■ Goal of the exercise ■
Among the entries below, count each line holding the word "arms". Write only the number.

--- Exercise data Enclosed Below ---

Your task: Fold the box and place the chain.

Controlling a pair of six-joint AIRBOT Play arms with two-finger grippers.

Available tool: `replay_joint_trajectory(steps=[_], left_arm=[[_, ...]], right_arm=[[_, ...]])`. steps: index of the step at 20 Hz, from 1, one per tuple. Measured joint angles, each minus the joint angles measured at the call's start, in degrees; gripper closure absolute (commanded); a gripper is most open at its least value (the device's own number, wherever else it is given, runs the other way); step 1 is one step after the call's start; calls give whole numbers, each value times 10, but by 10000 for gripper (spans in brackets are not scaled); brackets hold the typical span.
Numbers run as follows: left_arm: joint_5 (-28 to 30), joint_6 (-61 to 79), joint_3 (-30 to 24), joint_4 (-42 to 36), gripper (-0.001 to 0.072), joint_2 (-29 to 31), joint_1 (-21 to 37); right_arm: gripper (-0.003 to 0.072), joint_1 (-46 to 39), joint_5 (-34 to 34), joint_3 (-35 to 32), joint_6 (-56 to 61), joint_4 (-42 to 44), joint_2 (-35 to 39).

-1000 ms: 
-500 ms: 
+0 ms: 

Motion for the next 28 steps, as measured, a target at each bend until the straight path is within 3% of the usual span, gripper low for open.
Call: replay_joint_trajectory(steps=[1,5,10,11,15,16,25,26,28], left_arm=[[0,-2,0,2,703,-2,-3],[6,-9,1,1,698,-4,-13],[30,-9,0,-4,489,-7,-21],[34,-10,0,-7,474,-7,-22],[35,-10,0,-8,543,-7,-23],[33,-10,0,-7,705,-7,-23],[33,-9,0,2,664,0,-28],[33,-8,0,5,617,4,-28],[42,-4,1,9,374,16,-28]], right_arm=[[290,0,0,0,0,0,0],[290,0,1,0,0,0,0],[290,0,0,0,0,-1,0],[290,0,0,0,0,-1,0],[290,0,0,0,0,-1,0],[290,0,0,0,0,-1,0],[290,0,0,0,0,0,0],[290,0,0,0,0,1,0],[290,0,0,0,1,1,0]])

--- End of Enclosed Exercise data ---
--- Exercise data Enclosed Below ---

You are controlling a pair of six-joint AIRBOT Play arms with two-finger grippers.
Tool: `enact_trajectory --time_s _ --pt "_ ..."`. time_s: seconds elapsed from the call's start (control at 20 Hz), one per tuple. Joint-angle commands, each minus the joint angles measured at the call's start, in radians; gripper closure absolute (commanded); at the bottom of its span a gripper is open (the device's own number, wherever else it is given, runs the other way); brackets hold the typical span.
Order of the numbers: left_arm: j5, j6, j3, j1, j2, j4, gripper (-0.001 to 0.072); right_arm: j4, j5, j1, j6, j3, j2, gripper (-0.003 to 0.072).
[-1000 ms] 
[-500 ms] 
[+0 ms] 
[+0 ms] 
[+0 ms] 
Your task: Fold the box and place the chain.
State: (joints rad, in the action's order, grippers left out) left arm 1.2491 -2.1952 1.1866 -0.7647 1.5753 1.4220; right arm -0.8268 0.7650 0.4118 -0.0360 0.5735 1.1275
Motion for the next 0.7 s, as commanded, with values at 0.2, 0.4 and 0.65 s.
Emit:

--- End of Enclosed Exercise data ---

■ Written solution ■
2